JOÃO RAMALHO
Manuel da Nóbrega e José de Anchieta estudaram ambos na Universidade de
Coimbra, escreviam com desenvoltura e sabiam latim. Não teriam levado a
cabo a tarefa de plantar um colégio no alto da serra, porém, não fosse a
colaboração de uma dupla bem mais tosca: o português João Ramalho e o
índio Tibiriçá. Como é que João Ramalho veio dar com os costados no
Brasil é um mistério. Seria um náufrago? Um degredado dos que as naus
lusitanas costumavam largar nas terras recém-descobertas? Calcula-se que
tenha chegado por volta de 1510. Em 1532, ano da vinda de Martim Afonso
de Sousa, comandante da pioneira expedição “colonizadora” enviada pelo
governo de Lisboa, ele já era, serra abaixo, em São Vicente, e serra
acima, no planalto conhecido pelos índios como “Piratininga”, uma
espécie de chefe do pedaço.
João Ramalho vivia entre os índios da região, com quem firmou
parcerias que lhes garantiam vantagens nas guerras e nos negócios. Os
negócios podiam ser de troca com outros grupos de índios mas também — e
daí a importância de um europeu a comandá-los — de comércio de
mercadorias ou de escravos para as expedições que passavam pelo litoral
hoje paulista em direção ao Rio da Prata. Entre os índios aliados de
João Ramalho, destaca-se o cacique Tibiriçá, tido como o principal dos
líderes nativos na região. João Ramalho tomou como esposa, ou pelo menos
como uma das esposas, talvez a principal, uma filha de Tibiriçá,
Bartira. Formou-se então entre eles uma aliança de sangue que, se tem
valor entre outras gentes, entre os índios tem mais ainda. É para toda a
vida, e para o que der e vier.
O prestígio e a autoridade de João Ramalho garantiram uma boa
acolhida a Martim Afonso, em 1532. Tibiriçá ajudou, e tomou-se de tais
amores pelo comandante português, que quando foi batizado, e teve de
optar por um nome cristão, escolheu o de Martim Afonso Tibiriçá. João
Ramalho ainda prestou um favor extra a Martim Afonso: conduziu-o pelas
trilhas que levavam ao alto da serra. A partir daí, os colonizadores
ficaram sabendo que lá em cima se estendiam terras mais povoadas, mais
férteis e mais ricas de promessas do que a estreita faixa litorânea em
que se apertam as ilhas de São Vicente e Santo Amaro.

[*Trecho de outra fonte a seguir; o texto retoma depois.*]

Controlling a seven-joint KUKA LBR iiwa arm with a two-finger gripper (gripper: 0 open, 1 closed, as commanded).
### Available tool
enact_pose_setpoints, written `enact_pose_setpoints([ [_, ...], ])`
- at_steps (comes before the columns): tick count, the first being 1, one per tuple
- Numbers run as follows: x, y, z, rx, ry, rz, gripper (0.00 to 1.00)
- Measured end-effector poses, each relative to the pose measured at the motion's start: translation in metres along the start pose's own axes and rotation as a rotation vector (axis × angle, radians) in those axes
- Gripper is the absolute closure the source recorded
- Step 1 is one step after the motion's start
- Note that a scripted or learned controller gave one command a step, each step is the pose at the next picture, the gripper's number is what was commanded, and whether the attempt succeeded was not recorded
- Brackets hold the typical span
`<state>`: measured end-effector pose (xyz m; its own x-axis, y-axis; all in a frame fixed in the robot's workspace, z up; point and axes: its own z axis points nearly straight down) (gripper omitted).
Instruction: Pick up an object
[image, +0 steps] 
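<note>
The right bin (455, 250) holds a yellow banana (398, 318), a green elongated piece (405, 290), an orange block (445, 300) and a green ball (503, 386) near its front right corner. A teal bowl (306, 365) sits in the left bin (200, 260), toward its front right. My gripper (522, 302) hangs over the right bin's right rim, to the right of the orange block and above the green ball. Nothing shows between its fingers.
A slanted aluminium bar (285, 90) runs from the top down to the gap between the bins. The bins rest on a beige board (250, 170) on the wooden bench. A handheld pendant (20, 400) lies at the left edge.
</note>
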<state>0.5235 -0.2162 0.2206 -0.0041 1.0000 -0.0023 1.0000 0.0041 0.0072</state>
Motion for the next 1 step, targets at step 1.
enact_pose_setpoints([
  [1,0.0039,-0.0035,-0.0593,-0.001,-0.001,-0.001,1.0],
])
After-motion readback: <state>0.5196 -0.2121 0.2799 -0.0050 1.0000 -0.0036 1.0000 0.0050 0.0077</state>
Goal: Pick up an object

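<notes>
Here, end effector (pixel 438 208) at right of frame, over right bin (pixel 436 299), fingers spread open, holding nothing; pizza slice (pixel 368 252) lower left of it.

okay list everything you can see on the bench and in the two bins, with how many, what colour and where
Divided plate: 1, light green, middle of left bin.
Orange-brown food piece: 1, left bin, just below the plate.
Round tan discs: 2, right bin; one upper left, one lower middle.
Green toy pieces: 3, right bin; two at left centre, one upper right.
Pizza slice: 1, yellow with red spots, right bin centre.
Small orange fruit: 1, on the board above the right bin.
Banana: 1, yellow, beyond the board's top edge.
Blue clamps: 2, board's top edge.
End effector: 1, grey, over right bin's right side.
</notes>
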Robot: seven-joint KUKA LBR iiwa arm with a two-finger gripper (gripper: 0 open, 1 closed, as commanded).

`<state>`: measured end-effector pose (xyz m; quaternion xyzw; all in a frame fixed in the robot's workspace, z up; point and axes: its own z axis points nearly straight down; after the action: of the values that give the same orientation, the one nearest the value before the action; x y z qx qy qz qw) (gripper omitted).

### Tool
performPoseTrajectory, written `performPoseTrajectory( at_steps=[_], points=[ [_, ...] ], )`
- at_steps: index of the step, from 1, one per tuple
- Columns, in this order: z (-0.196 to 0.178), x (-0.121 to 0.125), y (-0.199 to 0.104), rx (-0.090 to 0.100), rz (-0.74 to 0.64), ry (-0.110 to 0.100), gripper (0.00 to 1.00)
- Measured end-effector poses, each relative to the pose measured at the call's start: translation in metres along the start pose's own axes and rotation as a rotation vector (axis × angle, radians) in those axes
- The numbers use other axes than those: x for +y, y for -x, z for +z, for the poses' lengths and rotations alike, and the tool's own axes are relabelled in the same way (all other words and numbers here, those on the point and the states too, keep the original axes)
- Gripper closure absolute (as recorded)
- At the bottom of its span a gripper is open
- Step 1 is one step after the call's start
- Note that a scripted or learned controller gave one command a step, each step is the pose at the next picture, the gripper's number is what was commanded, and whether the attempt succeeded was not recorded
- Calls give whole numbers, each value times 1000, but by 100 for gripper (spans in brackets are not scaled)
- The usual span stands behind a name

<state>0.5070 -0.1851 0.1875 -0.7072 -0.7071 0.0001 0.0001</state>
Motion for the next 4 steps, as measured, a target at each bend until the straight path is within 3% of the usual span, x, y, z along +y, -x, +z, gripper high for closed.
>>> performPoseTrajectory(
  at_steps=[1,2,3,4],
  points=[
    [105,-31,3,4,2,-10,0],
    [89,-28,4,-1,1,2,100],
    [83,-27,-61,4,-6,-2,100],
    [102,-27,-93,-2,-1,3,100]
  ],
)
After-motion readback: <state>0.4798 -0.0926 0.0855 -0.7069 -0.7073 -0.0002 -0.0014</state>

Foi uma prévia do amparo que, vinte anos depois, se ofereceria a
Nóbrega e Anchieta. A relação dos padres com João Ramalho foi
conflitada. Eles o enxergavam como um bruto que andava nu, tinha várias
mulheres e não respeitava os mandamentos cristãos, conforme se lê em
suas cartas. Mas, ao mesmo tempo, apoiavam-se nele, e sem ele, e sem
Tibiriçá, o projeto em que estavam envolvidos teria viabilidade zero.
Tibiriçá, que se supõe ter sido chefe de uma aldeia estabelecida onde
hoje é o Largo de São Bento, arregimentou os índios que viriam morar
perto e seriam doutrinados pelos jesuítas. Ele e João Ramalho garantiram
a segurança do local contra a investida de eventuais contrários.
Em 1562, deu-se um ataque que por pouco não risca do mapa a
incipiente São Paulo. Segundo detalhado relato de Anchieta, uma
coligação de nativos descontentes investiu sobre o povoado, manteve-o
sob cerco durante dois dias e chegou a avançar sobre o quintal dos
jesuítas. João Ramalho tomou a si a tarefa de comandar a resistência. E
Tibiriçá revelou-se, nela, o mais valoroso dos combatentes. O cacique,
chamado por Anchieta de “fundador e conservador da casa de Piratininga”,
morreu naquele mesmo ano. Seus restos encontram-se na cripta da
Catedral da Sé. João Ramalho morreu em 1580, em avançada idade. É o
fundador da dinastia de mamelucos que, no século seguinte, terá lugar de
destaque na empreitada comercial-militar conhecida como “bandeira”.